Study design – We retrospectively reviewed the positive fungal cultures of clinically significant specimens recovered in the Clinical Microbiology Laboratory at Northwestern Memorial Hospital, a 900-teaching hospital in Chicago, between January 1, 2013, and December 31, 2017. Specimen types include abscess, body fluids, bronchoalveolar lavage, endotracheal aspirate, sputum, skin, tissues, and wound. Information collected includes the fungal smear result, culture starting date, growth detection date, and species identification. Time to culture positivity was counted in days from when the culture was started to the time when fungal growth was first detected.
Fungal stain and culture – Microscopic analysis of the fungal smear was performed on all specimens with a wet mount in 20% KOH and with Calcofluor-white staining. The smear of sterile body fluids was prepared with cytospin centrifugation. Clinical specimens were cultured on inhibitory mold agar plates and brain and heart infusion agar plates. Plates were incubated at 30 °C in ambient air for 4 weeks. All plates were examined 3 times a week during the 2 weeks of incubation and then once a week thereafter. The time to detection of fungal growth was counted in days from when the culture was started to the time when fungal growth was first detected.
ITS PCR – During the study period, infectious disease physicians had access to broad-range ITS PCR for culture-negative patients with high clinical suspicion of fungal infections. The test was offered as an add-on test performed using the residual sample after the specimen was cultured. Only specimens from sources free from colonization by fungal organisms were tested. When ITS PCR became positive, identification was determined with sequencing.

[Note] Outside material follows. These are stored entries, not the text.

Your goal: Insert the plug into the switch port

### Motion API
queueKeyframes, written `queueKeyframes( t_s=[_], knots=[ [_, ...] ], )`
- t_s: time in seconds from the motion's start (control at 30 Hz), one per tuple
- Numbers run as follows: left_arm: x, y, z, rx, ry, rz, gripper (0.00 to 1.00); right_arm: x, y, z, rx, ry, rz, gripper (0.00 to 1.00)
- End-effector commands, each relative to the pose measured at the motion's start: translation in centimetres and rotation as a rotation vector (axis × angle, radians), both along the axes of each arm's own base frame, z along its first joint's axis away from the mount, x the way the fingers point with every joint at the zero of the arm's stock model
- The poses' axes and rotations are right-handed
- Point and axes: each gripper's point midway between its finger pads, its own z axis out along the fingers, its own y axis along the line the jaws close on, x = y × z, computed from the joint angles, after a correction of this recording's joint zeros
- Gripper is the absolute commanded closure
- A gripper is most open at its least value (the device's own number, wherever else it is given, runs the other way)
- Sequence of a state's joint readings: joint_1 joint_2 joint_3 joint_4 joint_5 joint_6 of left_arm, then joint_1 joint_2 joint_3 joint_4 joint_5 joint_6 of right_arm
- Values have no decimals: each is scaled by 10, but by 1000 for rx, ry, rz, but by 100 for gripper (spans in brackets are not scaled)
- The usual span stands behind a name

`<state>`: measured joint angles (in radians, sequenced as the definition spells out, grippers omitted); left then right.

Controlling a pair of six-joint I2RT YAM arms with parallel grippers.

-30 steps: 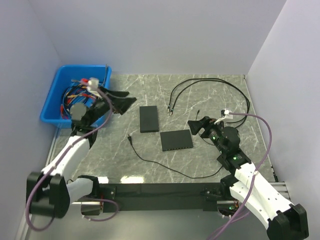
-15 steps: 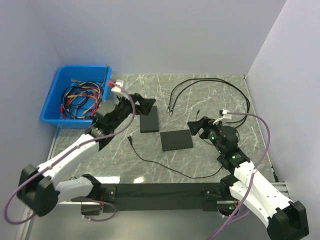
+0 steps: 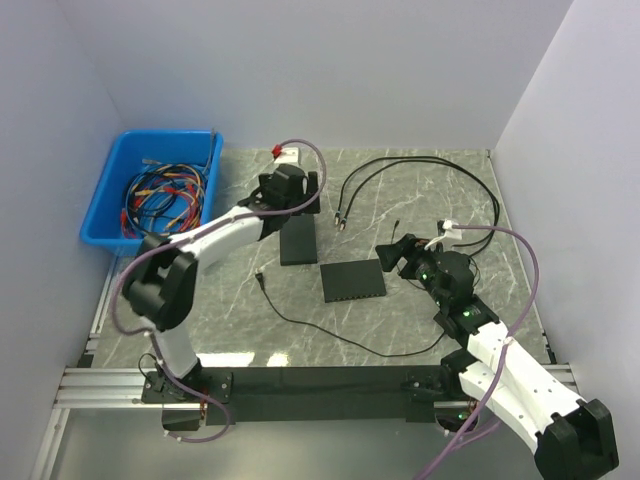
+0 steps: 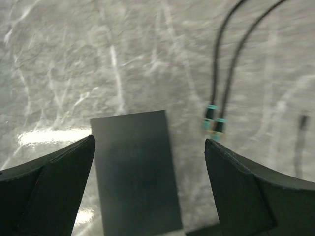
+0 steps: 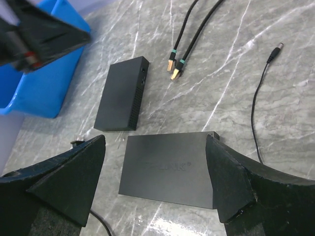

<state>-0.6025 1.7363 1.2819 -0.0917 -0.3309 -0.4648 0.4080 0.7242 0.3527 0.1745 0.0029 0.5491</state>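
Note:
The flat black switch (image 3: 353, 280) lies mid-table; it also shows in the right wrist view (image 5: 170, 169), between my fingers and below them. My right gripper (image 3: 392, 253) (image 5: 156, 138) is open and empty, just right of the switch. A black cable ends in two teal-collared plugs (image 3: 341, 219) (image 4: 212, 125) (image 5: 174, 67) on the marble. My left gripper (image 3: 300, 206) (image 4: 150, 141) is open and empty, above a smaller black box (image 3: 298, 238) (image 4: 135, 172) (image 5: 120, 93), with the plugs to its right.
A blue bin (image 3: 120, 205) of coloured wires stands at the far left (image 5: 44, 81). A thin black power lead (image 3: 320, 330) runs along the front; its barrel plug (image 5: 278, 48) lies right of the switch. White walls close in the sides and the back.
My left arm has swung right from over the blue bin to above the smaller black box. My right arm has barely moved.

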Motion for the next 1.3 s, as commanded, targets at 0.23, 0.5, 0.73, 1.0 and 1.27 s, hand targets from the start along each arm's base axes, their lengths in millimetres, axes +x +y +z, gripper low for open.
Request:
queueKeyframes(
  t_s=[0.23,0.5,0.73,1.0,1.27],
  knots=[
    [39,51,-82,57,205,121,1,7,4,6,-8,-1,-2,12],
    [34,39,-106,20,247,52,1,9,7,2,-12,23,6,12],
    [24,25,-117,-37,258,0,0,10,6,0,-19,31,1,12],
    [16,11,-126,-41,282,-45,0,11,6,-3,-25,42,-4,12],
    [1,-41,-120,-44,254,-217,1,11,5,-4,-30,41,-9,13]
  ],
)
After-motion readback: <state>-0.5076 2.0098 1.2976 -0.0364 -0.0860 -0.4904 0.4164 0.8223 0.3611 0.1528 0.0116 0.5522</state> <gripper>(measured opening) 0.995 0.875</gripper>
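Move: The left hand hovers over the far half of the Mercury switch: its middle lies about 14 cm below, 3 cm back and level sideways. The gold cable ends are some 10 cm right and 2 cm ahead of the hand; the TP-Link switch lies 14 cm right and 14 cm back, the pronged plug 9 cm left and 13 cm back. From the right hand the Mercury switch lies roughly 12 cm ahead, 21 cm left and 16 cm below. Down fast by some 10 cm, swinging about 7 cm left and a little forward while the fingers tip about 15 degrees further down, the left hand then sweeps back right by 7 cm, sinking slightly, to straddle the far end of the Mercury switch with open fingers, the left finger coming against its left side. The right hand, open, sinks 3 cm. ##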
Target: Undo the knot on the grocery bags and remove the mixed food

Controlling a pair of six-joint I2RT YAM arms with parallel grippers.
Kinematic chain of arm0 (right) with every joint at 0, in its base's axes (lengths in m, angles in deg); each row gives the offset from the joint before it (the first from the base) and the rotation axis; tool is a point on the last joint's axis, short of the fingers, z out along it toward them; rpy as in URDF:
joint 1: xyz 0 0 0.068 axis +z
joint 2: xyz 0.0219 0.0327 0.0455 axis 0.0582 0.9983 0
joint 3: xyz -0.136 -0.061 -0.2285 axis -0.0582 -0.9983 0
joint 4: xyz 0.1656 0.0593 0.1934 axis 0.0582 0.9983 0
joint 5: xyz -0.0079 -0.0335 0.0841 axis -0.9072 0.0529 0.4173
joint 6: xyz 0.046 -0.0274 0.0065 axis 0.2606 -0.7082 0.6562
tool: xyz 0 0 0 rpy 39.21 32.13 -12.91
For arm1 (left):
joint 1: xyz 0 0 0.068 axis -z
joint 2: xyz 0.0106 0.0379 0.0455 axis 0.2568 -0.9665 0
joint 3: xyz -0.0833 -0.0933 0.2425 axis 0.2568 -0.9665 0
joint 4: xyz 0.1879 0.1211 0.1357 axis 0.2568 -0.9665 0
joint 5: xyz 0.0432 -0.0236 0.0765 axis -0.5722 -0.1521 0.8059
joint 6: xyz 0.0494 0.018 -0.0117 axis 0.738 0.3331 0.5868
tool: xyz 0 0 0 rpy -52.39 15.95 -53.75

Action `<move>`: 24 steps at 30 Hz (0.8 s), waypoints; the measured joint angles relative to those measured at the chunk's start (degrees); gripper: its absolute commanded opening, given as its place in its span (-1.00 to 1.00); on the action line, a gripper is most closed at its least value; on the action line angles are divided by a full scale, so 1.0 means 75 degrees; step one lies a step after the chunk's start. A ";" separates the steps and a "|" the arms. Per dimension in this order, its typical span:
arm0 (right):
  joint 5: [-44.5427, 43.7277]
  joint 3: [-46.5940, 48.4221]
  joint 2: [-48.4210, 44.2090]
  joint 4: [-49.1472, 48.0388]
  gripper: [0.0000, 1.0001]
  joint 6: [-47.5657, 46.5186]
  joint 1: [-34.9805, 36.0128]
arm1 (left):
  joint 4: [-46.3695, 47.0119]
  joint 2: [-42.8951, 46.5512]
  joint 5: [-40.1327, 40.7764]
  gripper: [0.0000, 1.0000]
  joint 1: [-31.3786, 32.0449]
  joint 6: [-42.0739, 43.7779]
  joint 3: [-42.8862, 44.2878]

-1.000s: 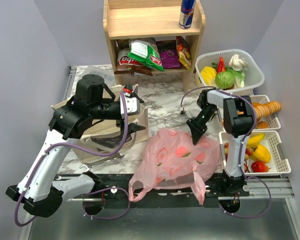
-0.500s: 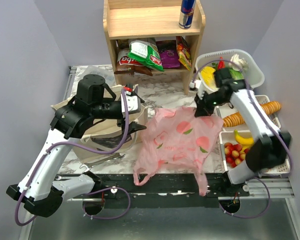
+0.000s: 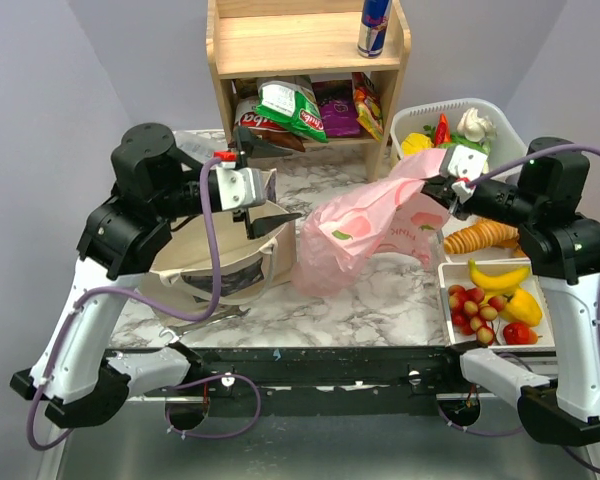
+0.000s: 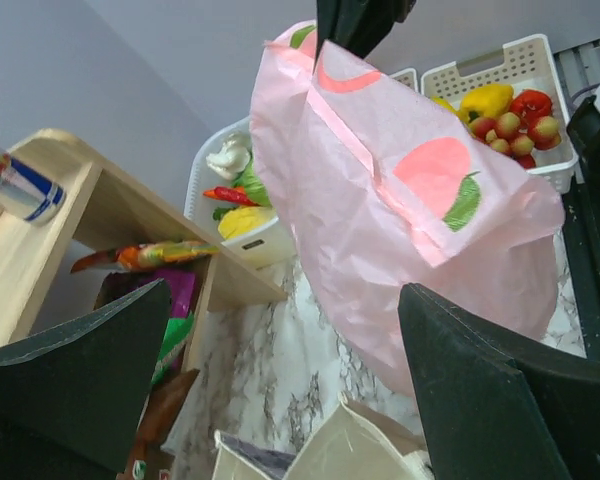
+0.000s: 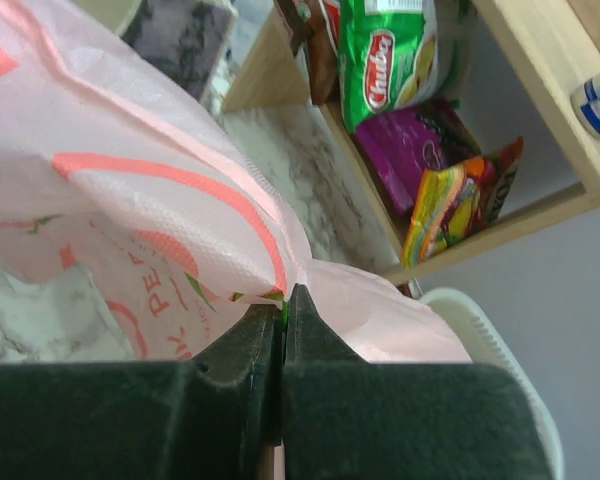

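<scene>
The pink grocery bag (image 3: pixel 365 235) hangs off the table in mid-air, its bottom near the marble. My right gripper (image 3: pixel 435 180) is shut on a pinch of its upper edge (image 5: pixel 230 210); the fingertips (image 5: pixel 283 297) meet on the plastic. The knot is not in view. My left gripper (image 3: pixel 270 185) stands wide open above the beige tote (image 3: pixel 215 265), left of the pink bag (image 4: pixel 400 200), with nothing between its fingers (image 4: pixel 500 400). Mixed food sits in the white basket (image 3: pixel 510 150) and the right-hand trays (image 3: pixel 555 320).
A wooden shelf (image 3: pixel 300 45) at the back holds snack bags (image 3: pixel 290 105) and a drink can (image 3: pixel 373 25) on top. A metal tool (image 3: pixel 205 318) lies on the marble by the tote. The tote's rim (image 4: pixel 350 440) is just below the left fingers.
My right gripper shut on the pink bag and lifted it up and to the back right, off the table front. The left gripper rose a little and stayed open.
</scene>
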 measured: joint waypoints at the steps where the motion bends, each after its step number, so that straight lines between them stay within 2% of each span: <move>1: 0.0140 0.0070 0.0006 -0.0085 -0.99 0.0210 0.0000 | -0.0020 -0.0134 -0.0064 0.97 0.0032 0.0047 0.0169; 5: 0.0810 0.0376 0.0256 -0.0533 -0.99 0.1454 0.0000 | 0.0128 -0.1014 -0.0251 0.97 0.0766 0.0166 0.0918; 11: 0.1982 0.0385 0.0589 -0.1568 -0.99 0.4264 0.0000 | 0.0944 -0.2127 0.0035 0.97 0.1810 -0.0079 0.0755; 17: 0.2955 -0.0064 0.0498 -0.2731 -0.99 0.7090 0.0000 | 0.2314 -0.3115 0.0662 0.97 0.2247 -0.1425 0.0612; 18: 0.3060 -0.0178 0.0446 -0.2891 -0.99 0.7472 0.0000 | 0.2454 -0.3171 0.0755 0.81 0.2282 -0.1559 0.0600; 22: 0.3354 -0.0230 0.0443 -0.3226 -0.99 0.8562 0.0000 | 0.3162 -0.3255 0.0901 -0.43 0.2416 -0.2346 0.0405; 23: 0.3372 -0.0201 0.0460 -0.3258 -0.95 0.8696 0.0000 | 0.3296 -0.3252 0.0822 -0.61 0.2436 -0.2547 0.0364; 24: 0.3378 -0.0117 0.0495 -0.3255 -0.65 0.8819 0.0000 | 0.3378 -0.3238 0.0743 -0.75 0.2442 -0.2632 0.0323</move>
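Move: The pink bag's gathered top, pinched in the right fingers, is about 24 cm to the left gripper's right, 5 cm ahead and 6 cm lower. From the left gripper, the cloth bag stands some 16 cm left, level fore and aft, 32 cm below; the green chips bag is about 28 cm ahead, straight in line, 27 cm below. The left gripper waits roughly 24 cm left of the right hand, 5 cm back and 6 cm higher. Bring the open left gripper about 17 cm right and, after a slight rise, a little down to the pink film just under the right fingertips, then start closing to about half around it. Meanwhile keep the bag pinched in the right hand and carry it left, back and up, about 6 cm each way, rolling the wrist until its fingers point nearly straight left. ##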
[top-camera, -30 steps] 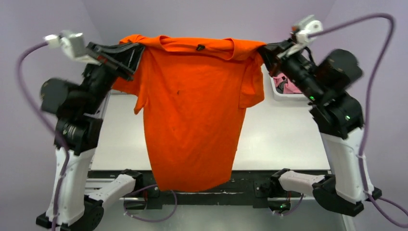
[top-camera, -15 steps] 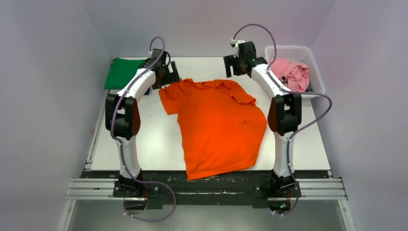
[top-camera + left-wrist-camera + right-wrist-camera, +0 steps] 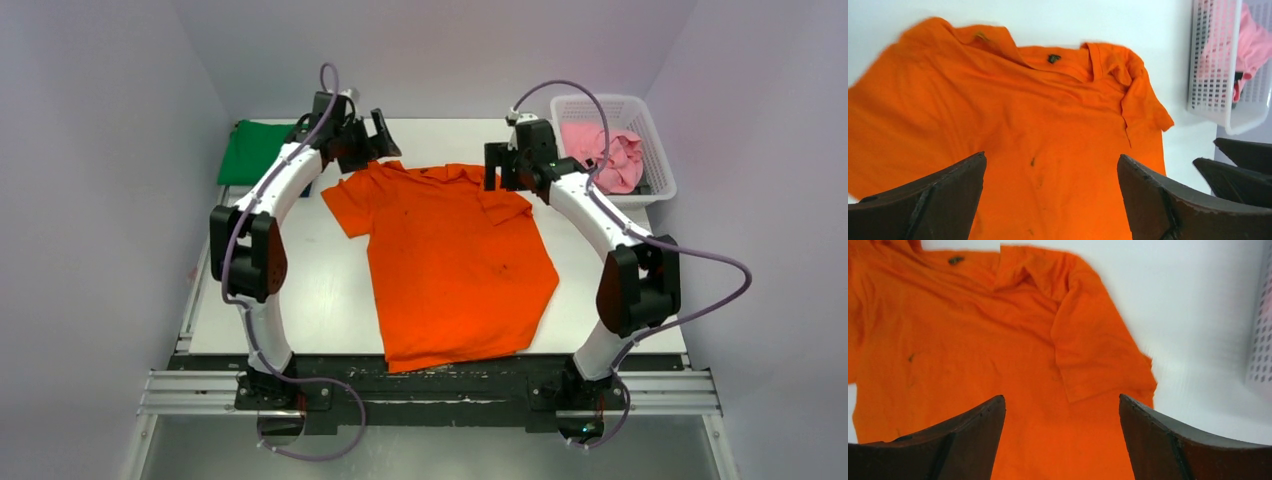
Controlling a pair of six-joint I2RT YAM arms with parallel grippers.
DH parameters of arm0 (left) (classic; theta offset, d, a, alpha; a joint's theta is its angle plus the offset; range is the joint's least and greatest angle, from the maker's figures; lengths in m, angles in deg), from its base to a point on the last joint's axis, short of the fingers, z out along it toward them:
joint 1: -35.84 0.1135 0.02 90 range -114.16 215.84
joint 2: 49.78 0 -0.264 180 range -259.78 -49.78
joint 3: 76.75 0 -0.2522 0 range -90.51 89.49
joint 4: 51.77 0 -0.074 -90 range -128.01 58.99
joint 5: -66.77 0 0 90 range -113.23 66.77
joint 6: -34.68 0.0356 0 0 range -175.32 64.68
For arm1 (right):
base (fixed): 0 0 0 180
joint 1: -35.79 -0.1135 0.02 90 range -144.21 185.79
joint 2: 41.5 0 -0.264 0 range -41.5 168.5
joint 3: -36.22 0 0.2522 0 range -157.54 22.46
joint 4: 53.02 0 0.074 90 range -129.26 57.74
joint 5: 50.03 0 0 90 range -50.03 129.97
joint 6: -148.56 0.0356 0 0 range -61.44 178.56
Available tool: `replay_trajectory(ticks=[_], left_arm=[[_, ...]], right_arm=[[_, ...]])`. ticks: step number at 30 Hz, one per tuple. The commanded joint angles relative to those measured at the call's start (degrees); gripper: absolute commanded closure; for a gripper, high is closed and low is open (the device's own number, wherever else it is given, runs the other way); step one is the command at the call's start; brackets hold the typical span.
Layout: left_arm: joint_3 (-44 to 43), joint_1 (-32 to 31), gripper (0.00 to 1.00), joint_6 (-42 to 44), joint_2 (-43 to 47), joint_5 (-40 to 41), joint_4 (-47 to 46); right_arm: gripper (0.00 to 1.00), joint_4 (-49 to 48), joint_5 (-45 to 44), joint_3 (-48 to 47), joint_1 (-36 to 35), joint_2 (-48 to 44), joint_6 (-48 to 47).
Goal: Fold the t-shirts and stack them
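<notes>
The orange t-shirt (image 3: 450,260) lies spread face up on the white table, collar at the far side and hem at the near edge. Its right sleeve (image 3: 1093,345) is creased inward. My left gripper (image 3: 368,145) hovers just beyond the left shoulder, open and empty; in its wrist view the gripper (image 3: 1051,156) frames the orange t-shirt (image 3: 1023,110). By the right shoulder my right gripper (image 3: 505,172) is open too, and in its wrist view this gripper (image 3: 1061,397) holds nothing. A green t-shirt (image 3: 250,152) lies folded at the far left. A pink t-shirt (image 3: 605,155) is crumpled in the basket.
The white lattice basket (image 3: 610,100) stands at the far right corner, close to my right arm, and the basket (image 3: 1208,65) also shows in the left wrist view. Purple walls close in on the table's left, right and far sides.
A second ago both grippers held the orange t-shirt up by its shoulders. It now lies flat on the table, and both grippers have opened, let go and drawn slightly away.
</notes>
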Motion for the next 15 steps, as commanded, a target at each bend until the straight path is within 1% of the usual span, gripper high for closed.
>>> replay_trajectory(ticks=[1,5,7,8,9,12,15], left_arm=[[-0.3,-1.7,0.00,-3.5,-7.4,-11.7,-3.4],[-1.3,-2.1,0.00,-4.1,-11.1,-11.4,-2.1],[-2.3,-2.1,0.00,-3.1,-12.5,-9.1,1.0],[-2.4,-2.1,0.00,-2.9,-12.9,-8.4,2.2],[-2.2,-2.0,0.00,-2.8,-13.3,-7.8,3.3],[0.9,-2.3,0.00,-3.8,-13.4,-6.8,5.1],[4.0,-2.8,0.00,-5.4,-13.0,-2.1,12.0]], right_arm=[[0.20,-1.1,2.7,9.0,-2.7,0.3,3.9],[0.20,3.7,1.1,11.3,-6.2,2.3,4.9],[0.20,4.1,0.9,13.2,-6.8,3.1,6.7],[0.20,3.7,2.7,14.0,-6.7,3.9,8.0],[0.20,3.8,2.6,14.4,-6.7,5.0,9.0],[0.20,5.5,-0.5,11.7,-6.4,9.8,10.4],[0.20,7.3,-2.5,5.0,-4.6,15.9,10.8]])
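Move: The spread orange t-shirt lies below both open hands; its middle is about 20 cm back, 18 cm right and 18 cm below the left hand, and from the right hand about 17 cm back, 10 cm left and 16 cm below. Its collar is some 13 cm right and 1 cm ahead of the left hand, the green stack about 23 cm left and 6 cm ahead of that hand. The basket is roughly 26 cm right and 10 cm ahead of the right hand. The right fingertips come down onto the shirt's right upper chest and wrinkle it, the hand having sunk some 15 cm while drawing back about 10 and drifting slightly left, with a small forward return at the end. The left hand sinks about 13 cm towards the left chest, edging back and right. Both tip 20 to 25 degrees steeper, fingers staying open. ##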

DNA extraction for ITS PCR was performed in the clinical microbiology laboratory at Northwestern Memorial Hospital using established protocols. Briefly, 200 μL of fluid or 0.03 grams of solid were used for nucleic acid extraction. DNA was extracted with the QIAamp DNA Mini Kit (Qiagen Sciences, LLC, Louisville, KY). PCR amplification of the ITS region was performed with primers ITS1 5’- TCCGTA GGTGAACCTGCG G- 3’ and ITS4 5’- TCCTCCGCTTATGATATG C - 3’ as described preciously (15). Each PCR reaction (50 µL) consisted of 10x Buffer, Taq polymerase (Invitrogen Platinum taq DNA polymerase high fidelity), 50mM MgSO¬4, dNTP, DNase/RNase-free H20, and 4 µL DNA template. To ensure the quality of the nucleic acid extraction and PCR process, 3 sets of controls were included with each PCR run. An internal extraction/inhibition control using primers to the Beta globin gene was included to account for false-negative results. Sterile water and Candida albicans ATCC® 10231 were used as negative and positive DNA controls, respectively. Patient samples and controls were run on a C1000 Touch Thermal Cycler (Bio-Rad Laboratories, Hercules, CA) with the following conditions: denaturation 95 °C for 5 min, 34 cycles of denaturation for 30 s, annealing at 56 °C for 30 s, and extension at 68 °C for 1 min. Following amplification, gel electrophoresis was performed to determine whether fungal nucleic acid was present in the specimen and whether the controls performed as expected. The PCR product was purified using the Qiagen QIAquick PCR Purification Kit (Qiagen, Valencia, CA) prior to sequencing. Sequencing was performed on the ABI 3500 Sequencer (Thermal Fisher Scientific, Waltham, MA) on the eluted DNA. Identification was obtained by BALST search against the National Center for Biotechnology Information’s GenBank (https://blast.ncbi.nlm.nih.gov/Blast.cgi). An identification score of >99% was used to determine the identification. To be consistent with the report of culture results, species identification was reported for yeast isolates and dimorphic fungi; genus identification was reported for other fungal species unless species identification was requested by clinicians. The limit of detection of the ITS PCR assay at NMH is approximately 1000 CFU/mL.
Medical record review – Electronic medical records were reviewed to determine the clinical significance of the organisms recovered by culture after 14 days of incubation and the organisms detected by ITS PCR. A result was determined to be clinically significant when the treating physician’s diagnosis based on the test result was recorded in the patient chart and the patient was treated for the identified organism.